Завернув картины в дерюгу, Яйтер перевязал их шпагатом, прихватил с собой маленький складной стульчик и отправился торговать. Вдалеке гудели и галдели ненастоящие; их не было видно, и Яйтер шагал, не сбиваясь с курса, привычный к фоновому шуму.
3
Он давно облюбовал себе пятачок у Екатерининского садика. Основная толпа живописцев караулила покупателей чуть подальше, против Гостиного двора, и Яйтер туда не совался, ибо его отталкивающая внешность отпугивала состоятельных заморских зевак. Да и богатый выбор не оставлял ему шансов. При садике было потише. По слухам, там собирались гомосексуалисты, но Яйтер ни разу не видел ни одного. Те тоже не решались обратиться к звероподобному мужу, хотя наверняка томились по его ручищам и ножищам. Пятачок был мал, и Яйтеру приходилось жаться к ограде. Художники здесь почти не водились: торговали все больше бижутерией и матрешками.
Яйтера, не видя в нем конкурента, уважали. Он прибыл, когда день уже был в полном разгаре, но его постоянное место оставалось незанятым. Шатилов, специалист по расписным ложкам, приветствовал его радушным рукопожатием.
– У врача был, – пропыхтел Яйтер и развернул стульчик.
Карикатурист Баронов, скучавший неподалеку, обрадованно помахал рукой и, от нечего делать, стал набрасывать портрет Яйтера, на котором тот постепенно уподоблялся восточному демону-диву. Чуть больше волоса, чуть острее уши. Свирепость во взгляде, оскаленный рот, декоративные рожки. Прохожие замедляли шаг, переводили глаза с рисунка на Яйтера и обратно.
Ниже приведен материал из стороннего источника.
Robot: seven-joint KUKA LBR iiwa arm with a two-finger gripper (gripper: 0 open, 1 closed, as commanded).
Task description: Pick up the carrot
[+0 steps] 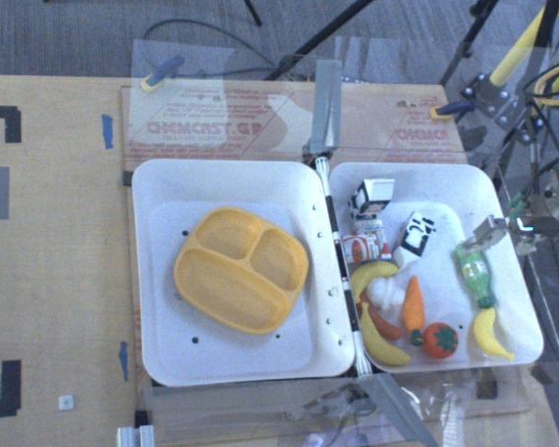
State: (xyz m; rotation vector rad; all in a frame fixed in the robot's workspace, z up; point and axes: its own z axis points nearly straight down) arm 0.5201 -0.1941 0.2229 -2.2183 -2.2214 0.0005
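Observation:
The carrot (414, 304) is short and orange and lies nearly upright in the camera view, in the lower middle of the right bin (447, 186). Its lower tip almost touches a red tomato (439, 340). A white lump (385, 291) rests against the carrot's left side, with a yellow banana (380, 343) and a red-orange piece (384, 325) beside and below it.
The right bin also holds a green bottle (473, 273), a second small banana (491, 333), a black-and-white box (415, 234), a red-labelled can (363, 249), a white carton (374, 196) and a grey piece (488, 233) at its right wall. A yellow divided plate (241, 268) lies in the left bin (158, 250).

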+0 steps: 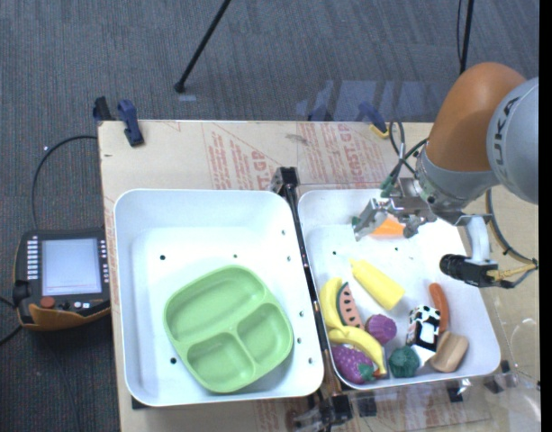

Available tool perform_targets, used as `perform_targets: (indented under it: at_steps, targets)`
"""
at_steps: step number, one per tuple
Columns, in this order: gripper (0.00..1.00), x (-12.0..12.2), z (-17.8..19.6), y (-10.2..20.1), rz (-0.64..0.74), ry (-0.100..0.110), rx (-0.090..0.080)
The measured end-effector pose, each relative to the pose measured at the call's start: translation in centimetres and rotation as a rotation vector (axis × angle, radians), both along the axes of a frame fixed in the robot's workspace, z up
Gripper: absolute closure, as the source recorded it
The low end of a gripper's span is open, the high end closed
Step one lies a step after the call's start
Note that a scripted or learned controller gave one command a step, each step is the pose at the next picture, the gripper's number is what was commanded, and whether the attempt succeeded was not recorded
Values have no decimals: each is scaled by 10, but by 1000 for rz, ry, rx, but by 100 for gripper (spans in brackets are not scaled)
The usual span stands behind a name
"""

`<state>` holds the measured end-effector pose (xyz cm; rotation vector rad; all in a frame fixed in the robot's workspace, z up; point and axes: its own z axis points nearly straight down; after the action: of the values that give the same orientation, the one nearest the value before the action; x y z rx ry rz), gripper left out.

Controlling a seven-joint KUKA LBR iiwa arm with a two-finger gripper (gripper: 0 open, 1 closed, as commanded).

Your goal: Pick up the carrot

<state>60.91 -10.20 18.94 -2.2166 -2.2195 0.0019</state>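
Observation:
The carrot [390, 229], a small orange wedge, shows at the back of the right bin [325, 207]. My gripper [388, 222] hangs over that spot from the grey arm with the orange band. Its two fingers stand on either side of the carrot, one at the left [364, 220] and one at the right [412, 224], and the orange piece sits between them. I cannot tell whether the carrot touches the bin floor or is raised off it.
The front of the right bin holds a yellow block [376, 283], bananas [331, 302], a watermelon slice [348, 306], a plum [381, 328], grapes [352, 363], a sausage [439, 306] and bread [449, 352]. The left bin [140, 241] holds a green divided plate [229, 328].

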Motion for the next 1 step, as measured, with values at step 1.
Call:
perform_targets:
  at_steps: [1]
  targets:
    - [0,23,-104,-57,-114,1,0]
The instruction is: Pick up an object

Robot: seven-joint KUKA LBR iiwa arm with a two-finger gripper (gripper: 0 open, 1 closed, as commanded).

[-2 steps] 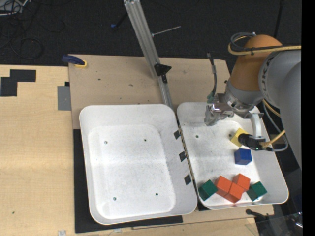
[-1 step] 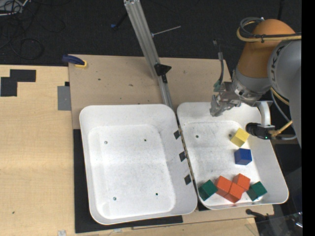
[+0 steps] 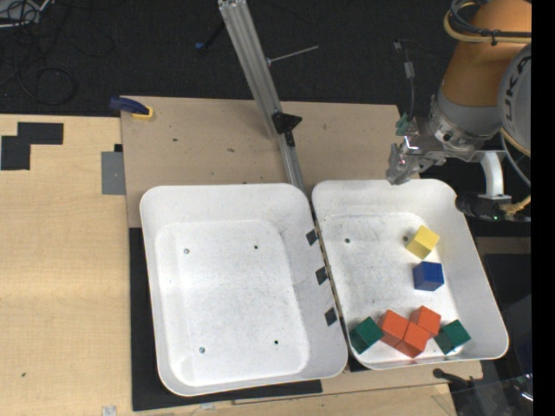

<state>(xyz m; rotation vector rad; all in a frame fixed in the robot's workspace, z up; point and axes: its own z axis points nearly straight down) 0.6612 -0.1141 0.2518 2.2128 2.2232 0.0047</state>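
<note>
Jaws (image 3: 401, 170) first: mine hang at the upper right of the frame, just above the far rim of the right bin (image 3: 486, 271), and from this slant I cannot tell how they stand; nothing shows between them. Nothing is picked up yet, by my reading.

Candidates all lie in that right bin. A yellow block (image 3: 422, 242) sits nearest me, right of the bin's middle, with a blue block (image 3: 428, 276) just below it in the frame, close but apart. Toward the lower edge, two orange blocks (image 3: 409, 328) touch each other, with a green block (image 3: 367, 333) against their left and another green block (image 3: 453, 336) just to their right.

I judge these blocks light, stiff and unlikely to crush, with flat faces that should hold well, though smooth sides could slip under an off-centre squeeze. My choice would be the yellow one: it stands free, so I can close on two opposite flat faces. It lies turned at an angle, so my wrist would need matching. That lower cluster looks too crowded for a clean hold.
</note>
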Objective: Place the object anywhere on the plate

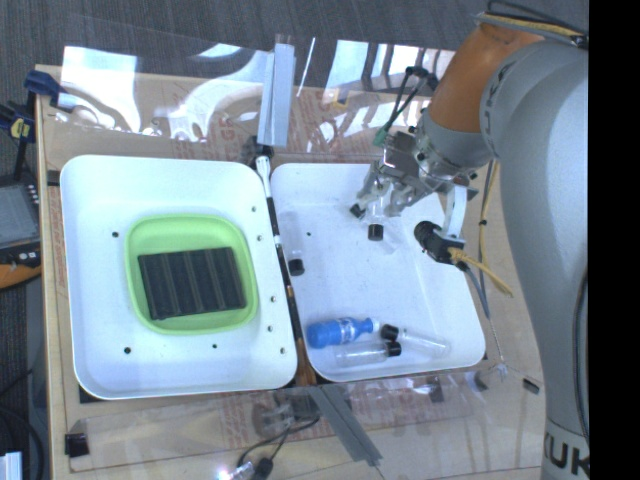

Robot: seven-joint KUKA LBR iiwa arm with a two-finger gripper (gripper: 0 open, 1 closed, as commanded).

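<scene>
Camera view: two-finger gripper [378, 206], fingers spread and holding nothing, hovers at twelve o'clock of the right white bin [455, 308]. Clear plastic bottle with blue cap [345, 333] lies at six o'clock, ungrasped; green square plate [190, 233] waits in the left bin.
</scene>
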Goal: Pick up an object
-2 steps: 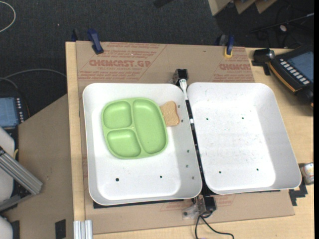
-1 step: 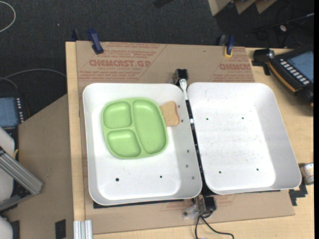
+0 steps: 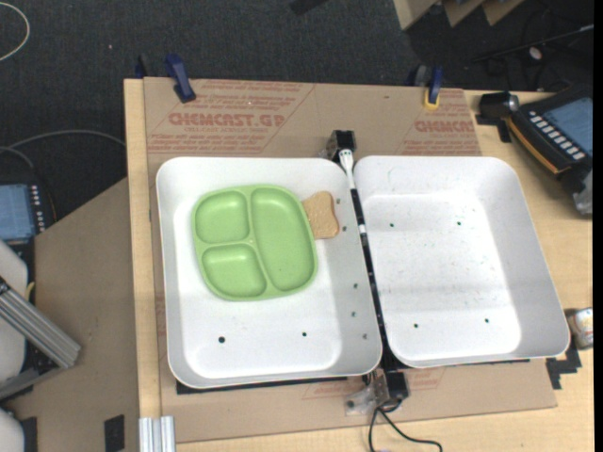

Они уходили, немного довольные порицанием уродства.
Яйтер уселся, стульчик скрипнул. Перед ними кипел и дымился Невский проспект. Не только тот, кто имеет иностранный паспорт, чисто выбрит и носит удивительно сшитый костюм, но даже тот, у кого подбородок подобен низкому кирпичу, а голова щетинится, как у Яйтера, и тот в восторге от Невского проспекта. Едва только взойдешь на Невский проспект, как уже пахнет каким-нибудь нужным, необходимым потреблением. Здесь единственное место, где горожане показываются по необходимости, куда загоняют их надобность и меркантильный интерес. Невский проспект давно не место всеобщей коммуникации Петербурга; рядовые горожане текут по нему, как по сверкающей водопроводной трубе, сменившей старую и ржавую; они не задерживаются, не оседают на блистательных стенах, выложенных галереями, бутиками, отелями и ресторанами. Им не за что, а главное, нечем зацепиться. Ноздри Яйтера парусили, обоняя машинный июль; глаза привычно скользили по балкончикам, лепным украшениям и рекламным плакатам. В сером от зноя небе повис заблудившийся воздушный шар. Ноготь реактивного самолета раздирал небеса, как оберточную бумагу, и лезла вата. Шпиль Адмиралтейства дрожал и ломался, уступая несгибаемому фаллическому собрату на бывшей Знаменской площади, в которого он смотрелся, как в кривое зеркало. Поджимались и пятились тени. Слова и целые фразы слипались, наслаивались поверх друг дружки: французское голубиное воркование мешалось с утробным шансоном, трудолюбиво бухтевшим из маршрутного такси; образовавшийся продукт покрывался ломтиками отечественных непристойных междометий, лакировался сытным англоязычным соусом, преобразуясь в быстрое и несъедобное питание для чуткого слуха. Яйтер сидел с широко расставленными ногами; его пальцы – неожиданно изящные, почти скрипичные – барабанили по коленям, меняя ритм и постоянно импровизируя, но не в силах угнаться за приглушенной разноголосицей. Ненастоящие проступали сполохами, то застывавшими ненадолго, то сразу взрывавшимися; прохожие текли сквозь них, не замечая.